(398be) Combined Molecular Confinement and Metal-Support Interface Effects for Control of Hydrodeoxygenation Selectivity on Porous Pd@TiO2
AIChE Annual Meeting
2017
2017 Annual Meeting
Liaison Functions
Poster Session: General Topics on Chemical Engineering I
Tuesday, October 31, 2017 - 3:15pm to 4:45pm
Combined molecular
confinement and metal-support interface effects for control of
hydrodeoxygenation selectivity on porous Pd@TiO2
Bingwen
Wanga, Jing Zhangb,
Will Medlinb and Eranda
Nikollaa
aChemical Engineering Department, Wayne State University
5050 Anthony Wayne Drive,
Detroit, MI, 48202
bChemical Engineering Department, University of Colorado
3415 Colorado Ave., UCB
596, Boulder, CO, 80303
Alcohols with aromatic substituents are key
intermediates formed from deconstruction of biomass[1].
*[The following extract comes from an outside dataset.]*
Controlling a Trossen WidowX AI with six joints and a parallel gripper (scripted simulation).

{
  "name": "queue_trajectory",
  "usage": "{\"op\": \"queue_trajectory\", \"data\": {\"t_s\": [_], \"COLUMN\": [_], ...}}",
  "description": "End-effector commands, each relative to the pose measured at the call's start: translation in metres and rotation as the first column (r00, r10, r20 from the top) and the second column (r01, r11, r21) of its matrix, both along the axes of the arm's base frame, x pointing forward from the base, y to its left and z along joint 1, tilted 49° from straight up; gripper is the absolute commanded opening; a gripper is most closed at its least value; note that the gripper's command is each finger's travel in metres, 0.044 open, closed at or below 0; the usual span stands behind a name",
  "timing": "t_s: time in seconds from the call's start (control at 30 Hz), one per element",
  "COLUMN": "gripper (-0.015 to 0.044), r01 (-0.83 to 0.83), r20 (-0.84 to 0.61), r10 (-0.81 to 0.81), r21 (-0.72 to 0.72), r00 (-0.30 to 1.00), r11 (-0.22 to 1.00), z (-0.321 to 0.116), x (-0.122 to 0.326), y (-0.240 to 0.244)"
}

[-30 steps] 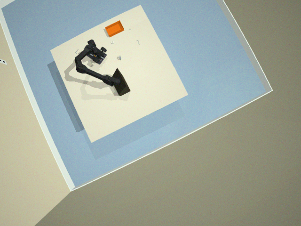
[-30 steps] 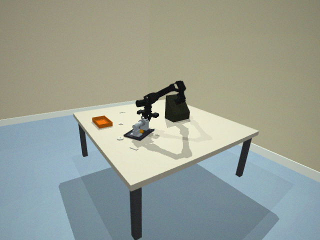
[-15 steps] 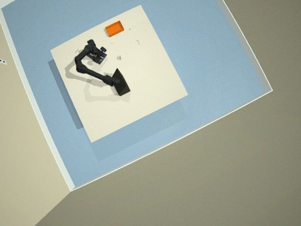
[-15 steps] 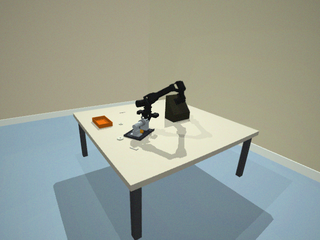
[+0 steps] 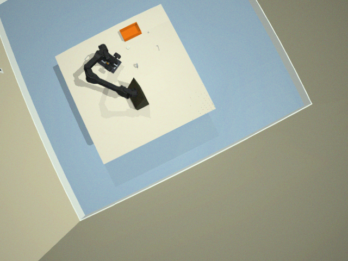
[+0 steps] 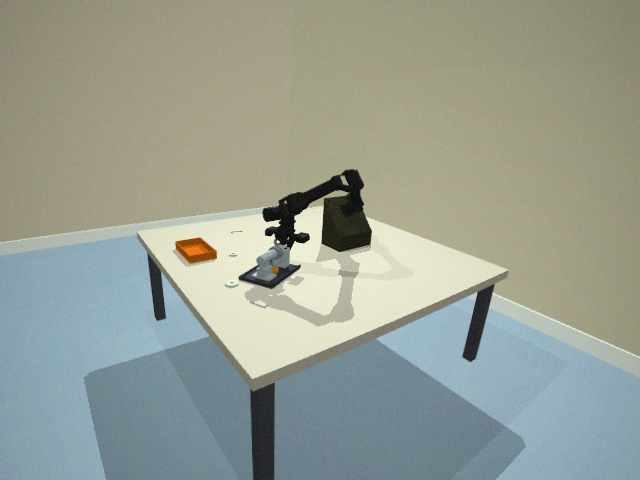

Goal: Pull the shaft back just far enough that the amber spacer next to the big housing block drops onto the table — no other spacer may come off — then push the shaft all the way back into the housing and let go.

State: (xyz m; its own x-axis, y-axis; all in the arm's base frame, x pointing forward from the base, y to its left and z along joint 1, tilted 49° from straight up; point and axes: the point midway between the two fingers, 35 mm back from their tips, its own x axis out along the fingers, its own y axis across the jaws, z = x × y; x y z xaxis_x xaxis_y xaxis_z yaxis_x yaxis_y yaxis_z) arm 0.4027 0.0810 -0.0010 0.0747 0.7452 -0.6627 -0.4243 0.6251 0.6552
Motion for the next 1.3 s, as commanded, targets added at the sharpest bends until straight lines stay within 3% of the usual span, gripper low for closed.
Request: {"op": "queue_trajectory", "data": {"t_s": [0.0, 0.23, 0.63, 0.8, 1.1, 1.27], "gripper": [0.0000, 0.0000, 0.0315, 0.0440, 0.0440, 0.0440], "r01": [0.003, 0.003, -0.001, 0.002, 0.003, 0.003], "r20": [0.006, 0.006, -0.001, 0.003, 0.005, 0.003], "r10": [-0.003, -0.003, 0.001, -0.002, -0.003, -0.003], "r21": [0.006, 0.006, 0.000, 0.000, 0.003, 0.002], "r00": [1.000, 1.000, 1.000, 1.000, 1.000, 1.000], "r11": [1.000, 1.000, 1.000, 1.000, 1.000, 1.000], "z": [0.002, 0.002, 0.000, 0.023, 0.039, 0.033], "x": [0.003, 0.003, 0.000, -0.002, -0.009, -0.042], "y": [0.000, 0.000, 0.000, -0.027, -0.045, -0.048]}}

Selective deoxygenation of these alcohols is often desirable to produce fuels
or fuel additives. Two probe molecules that have received attention are benzyl
alcohol and furfuryl alcohol. Under hydrogenation conditions, various products
can be formed from these reactants. The hydrodeoxygenation (HDO) products,
toluene and 2-methyl furan, are the desired products for many fuels
applications. Efforts to design catalysts capable of selective HDO of such
oxygenated aromatic compounds have generally focused on two approaches:
combination of two materials with complementary activity for hydrogenation and deoxygenation[2], and establishing
control over aromatic-surface interactions[3].
In this study, we combine these approaches by
successful encapsulating Pd nanoparticles (NPs) within a porous TiO2
film of controllable pore sizes to achieve high HDO selectivity, while
maintaining high catalytic activity (Figure 1)[4].
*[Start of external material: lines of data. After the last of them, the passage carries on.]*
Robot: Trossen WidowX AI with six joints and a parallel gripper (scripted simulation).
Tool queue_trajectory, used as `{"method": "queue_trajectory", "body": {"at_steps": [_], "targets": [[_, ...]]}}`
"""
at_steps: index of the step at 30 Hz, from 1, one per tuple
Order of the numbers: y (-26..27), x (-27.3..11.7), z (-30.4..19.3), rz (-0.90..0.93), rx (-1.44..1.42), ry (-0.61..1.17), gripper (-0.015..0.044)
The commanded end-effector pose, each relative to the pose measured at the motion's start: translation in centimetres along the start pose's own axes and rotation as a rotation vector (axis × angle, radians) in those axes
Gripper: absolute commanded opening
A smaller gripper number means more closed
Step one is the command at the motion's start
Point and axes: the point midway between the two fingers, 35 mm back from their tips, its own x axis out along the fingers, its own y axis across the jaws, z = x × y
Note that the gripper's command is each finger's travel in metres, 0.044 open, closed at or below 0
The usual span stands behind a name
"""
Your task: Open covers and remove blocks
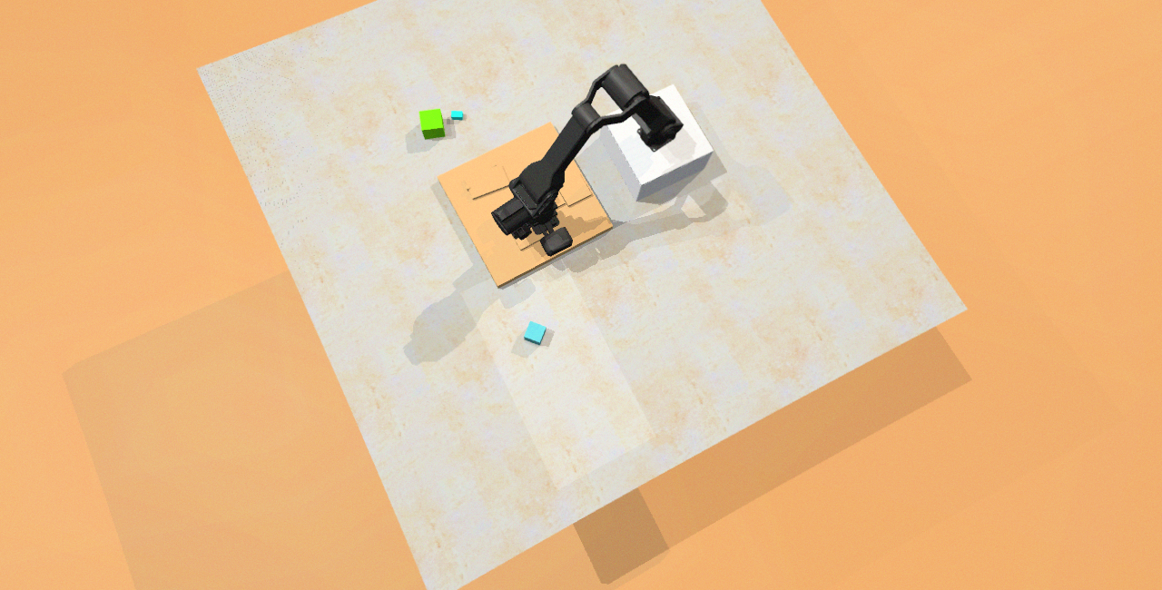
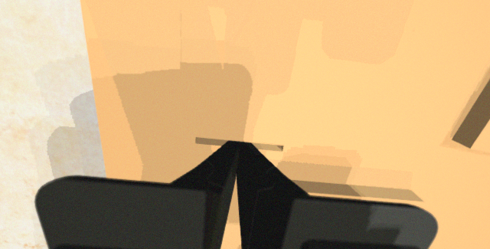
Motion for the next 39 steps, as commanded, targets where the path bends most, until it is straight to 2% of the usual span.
{"method": "queue_trajectory", "body": {"at_steps": [1, 39], "targets": [[0.0, 0.0, 0.6, -0.002, -0.004, -0.002, 0.0000], [0.0, -0.1, 4.4, -0.002, -0.004, -0.005, 0.0000]]}}
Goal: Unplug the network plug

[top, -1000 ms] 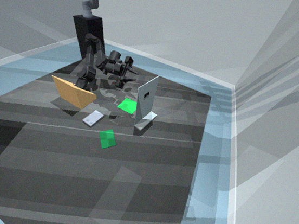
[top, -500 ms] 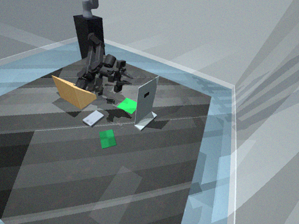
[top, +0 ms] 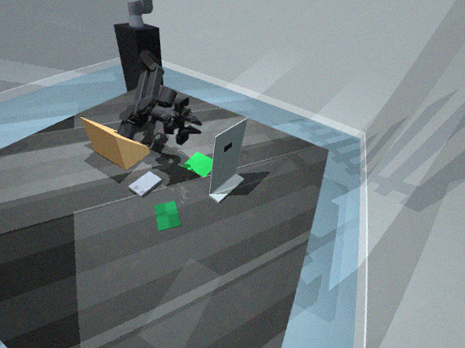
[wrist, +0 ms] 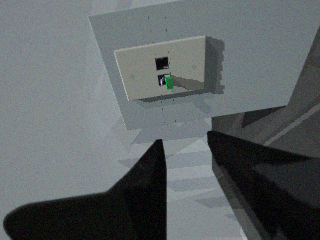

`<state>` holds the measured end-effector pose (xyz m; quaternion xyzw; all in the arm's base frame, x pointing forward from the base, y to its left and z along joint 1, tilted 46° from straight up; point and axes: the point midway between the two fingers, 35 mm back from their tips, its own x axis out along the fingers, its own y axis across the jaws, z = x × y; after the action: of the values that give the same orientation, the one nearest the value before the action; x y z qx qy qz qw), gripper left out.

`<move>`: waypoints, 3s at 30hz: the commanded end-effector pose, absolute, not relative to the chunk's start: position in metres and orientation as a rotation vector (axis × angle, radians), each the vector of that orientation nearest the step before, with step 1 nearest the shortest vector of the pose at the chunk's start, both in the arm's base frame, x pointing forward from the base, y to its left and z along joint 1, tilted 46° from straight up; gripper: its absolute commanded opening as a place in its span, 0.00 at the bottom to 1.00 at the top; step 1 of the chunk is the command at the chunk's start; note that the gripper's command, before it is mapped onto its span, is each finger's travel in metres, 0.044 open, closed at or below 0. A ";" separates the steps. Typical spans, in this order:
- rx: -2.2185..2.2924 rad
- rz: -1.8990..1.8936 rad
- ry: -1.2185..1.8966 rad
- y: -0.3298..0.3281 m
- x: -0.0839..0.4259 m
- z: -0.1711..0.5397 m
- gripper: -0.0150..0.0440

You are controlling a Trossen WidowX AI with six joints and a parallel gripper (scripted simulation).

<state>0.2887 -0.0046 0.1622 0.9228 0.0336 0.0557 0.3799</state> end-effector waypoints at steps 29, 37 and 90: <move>2.367 0.149 0.088 -0.009 0.353 0.156 0.52; 2.367 0.150 0.088 -0.010 0.365 0.155 0.52; 2.367 0.153 0.087 -0.013 0.403 0.151 0.25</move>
<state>0.4045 -0.0125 0.1512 0.9239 0.0339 0.0608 0.3761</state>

Catalyst selectivity was found to be a strong function of both the presence of
Pd-TiO2 interfacial sites and the pore size of the TiO2
shell. Moreover, experiments measuring hydrogenation rates for olefins of
different molecular size strongly suggested that small pores hindered
adsorption of aromatics in a flat-lying configuration that has been
associated with non-selective C-C scission.
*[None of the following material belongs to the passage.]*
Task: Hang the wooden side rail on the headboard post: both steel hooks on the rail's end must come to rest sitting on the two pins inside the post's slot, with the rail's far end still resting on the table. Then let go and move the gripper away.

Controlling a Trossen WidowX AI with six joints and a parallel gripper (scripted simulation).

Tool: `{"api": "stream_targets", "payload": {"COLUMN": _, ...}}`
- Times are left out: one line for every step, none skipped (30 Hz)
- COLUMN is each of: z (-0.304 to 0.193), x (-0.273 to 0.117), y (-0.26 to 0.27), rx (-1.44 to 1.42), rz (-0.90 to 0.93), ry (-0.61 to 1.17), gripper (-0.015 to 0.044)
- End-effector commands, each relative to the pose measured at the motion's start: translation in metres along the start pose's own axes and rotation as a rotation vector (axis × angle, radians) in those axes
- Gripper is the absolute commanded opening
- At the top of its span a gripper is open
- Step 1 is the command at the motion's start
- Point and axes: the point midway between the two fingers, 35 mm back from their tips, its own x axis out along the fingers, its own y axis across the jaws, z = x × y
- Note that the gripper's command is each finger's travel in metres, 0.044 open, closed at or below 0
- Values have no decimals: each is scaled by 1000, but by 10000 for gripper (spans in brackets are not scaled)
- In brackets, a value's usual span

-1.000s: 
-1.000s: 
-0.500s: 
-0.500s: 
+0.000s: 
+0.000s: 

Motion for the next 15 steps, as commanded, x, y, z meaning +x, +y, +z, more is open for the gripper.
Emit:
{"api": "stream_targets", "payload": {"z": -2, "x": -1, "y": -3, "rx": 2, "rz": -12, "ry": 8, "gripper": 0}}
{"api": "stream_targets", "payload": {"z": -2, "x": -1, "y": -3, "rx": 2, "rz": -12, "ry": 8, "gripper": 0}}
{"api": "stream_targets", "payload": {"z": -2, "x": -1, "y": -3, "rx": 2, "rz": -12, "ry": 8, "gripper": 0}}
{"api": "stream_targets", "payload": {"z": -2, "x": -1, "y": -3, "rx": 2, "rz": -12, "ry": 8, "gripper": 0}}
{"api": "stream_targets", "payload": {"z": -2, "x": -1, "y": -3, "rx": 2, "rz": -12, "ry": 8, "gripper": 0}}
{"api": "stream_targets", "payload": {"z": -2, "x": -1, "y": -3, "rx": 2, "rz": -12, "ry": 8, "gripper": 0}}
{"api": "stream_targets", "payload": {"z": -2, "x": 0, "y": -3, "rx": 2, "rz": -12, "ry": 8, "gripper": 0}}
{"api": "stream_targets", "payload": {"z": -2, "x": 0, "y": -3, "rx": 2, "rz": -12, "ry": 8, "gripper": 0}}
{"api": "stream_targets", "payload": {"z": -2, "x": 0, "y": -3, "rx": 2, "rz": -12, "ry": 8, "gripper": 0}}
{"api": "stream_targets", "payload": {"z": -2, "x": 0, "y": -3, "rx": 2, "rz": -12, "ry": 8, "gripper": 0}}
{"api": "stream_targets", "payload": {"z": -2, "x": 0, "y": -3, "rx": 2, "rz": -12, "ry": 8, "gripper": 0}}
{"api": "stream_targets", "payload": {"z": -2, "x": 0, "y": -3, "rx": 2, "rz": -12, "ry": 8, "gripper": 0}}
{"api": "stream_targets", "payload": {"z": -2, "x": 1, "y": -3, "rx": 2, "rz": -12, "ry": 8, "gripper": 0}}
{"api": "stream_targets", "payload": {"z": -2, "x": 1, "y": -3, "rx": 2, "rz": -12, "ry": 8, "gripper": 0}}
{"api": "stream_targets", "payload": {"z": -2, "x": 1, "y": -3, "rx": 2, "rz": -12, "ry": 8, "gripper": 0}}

Figure 1. (a) Scanning transmission electron
micrograph (b) bright field transmission electron micrograph and (c) pore size
distribution of synthesized Pd@TiO2. (d) Selectivity and (e)
turnover frequency for HDO of furfuryl alcohol over different Pd catalysts.
REFERENCES
[1] A. M. Robinson,
J. E. Hensley, and J. W. Medlin, ACS Catal. 6 (2000) 5026.
[2] P. M. De
Souza, R. C. Rabelo-Neto, L. E. P. Borges, G. Jacobs,
B. H. Davis, T. Sooknoi, D. E. Resasco,
and F. B. Noronha, ACS Catal. 5 (2015) 1318.
[3] C. H. Lien,
and J. W. Medlin, J. Phys. Chem. C 118 (2014) 23783.
[4] J. Zhang, B.
Wang, E. Nikolla, and J. W. Medlin, Angew. Chem. Int. Ed. (2017), in press.